Milwaukee Bucks: Kyle Korver committed to real social change

Having notably used his profile to discuss white privilege in recent years, Milwaukee Bucks veteran Kyle Korver remains committed to real social change.

As the prospect of the NBA season resuming next month looms large, conversation in recent days has shifted to many of the concerns that significant groups of players still have about playing at this time.

Those concerns undoubtedly cover the health risks associated with trying to play organized, competitive sport in the middle of the pandemic, but even more broadly they include questions over what can be achieved, or whether it’s even right to play in the middle of a concerted and sustained movement designed to end police brutality and address larger racial injustices in society.

From a Milwaukee Bucks perspective, a variety of players have made their feelings known on the current state of play in recent days, with George Hill and Pat Connaughton both having discussed  the subject in recent interviews.

Most recently, though, Kyle Korver has shared his thoughts on the matter in conversation with his former teammate turned ESPN analyst Richard Jefferson. Given Korver’s track record as one of the NBA’s most thoughtful players, when he speaks, it’s generally worth listening.

Over the years, Kyle Korver has done significant good through his foundation, and has been a leading supporter of the End It Movement which is designed to draw awareness to and bring an end to modern slavery. Of course, most relevant in the current climate is the essay Korver penned for The Players Tribune last season, where he spoke openly about his white privilege.

Talking with Jefferson on an Instagram Live for SportsCenter, which was detailed by ESPN’s Eric Woodyard, Korver expressed his readiness to do whatever his black colleagues in the NBA feel is right as it pertains to the next steps for the season:

“If my black teammates and friends and brothers feel like the best way to go about real change is to not play, I stand with them. I’m OK with that. If we think that is the best way for change, I care more about change happening than a championship.”

Korver also noted, though, that it’s worth discussing whether there’s a way that the players can better use the platform offered by playing games to make real and lasting change.

“On the other side, I am on a team that feels like we could win, and I have never won. I would like to win. So, is there a way to do both? I think there’s a conversation there.”

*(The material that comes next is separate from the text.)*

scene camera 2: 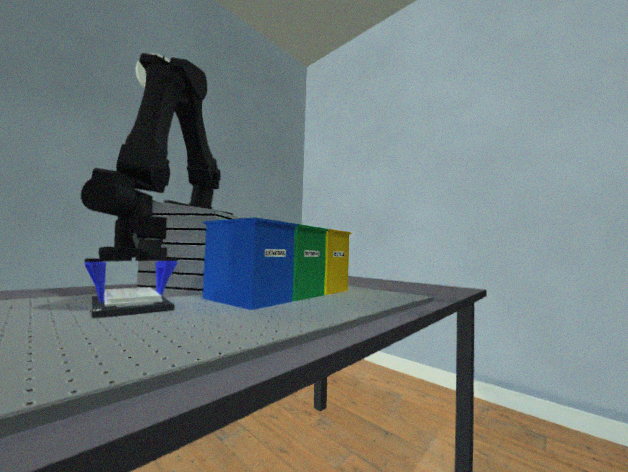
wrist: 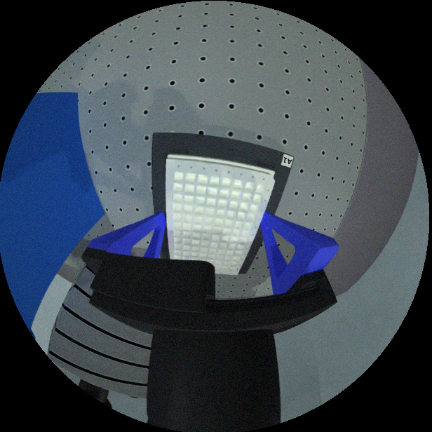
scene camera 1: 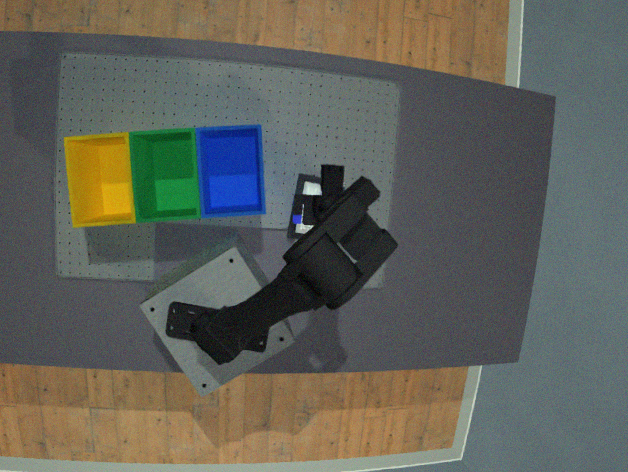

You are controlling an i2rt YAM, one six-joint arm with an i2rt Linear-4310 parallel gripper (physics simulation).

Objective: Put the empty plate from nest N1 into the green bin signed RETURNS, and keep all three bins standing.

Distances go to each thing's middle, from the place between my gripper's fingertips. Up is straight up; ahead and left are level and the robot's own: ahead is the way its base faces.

“But, again, I’m going to follow the lead of my black brothers and teammates on this, and I stand with them in whatever they want to do,” he continued. “That’s what I want to do. I want change to happen, and I want to be a part of that in whatever role that I can, but I am also waiting for the NBA. I think there’s an opportunity in Orlando for us to be like, ‘Hey, how can we highlight change?’ The NFL’s come out with the $250 million and kind of their pledge of how they’re going to be about change, but what’s the NBA going to do? I happen to believe that the NBA is the best league, by far, and I’m so hopeful for what they’re going to come out with.”

Next: Bucks still in control of their future with Giannis

What steps the NBA takes next remains to be seen, but in the meantime it seems safe to say that players will continue to make their voices heard.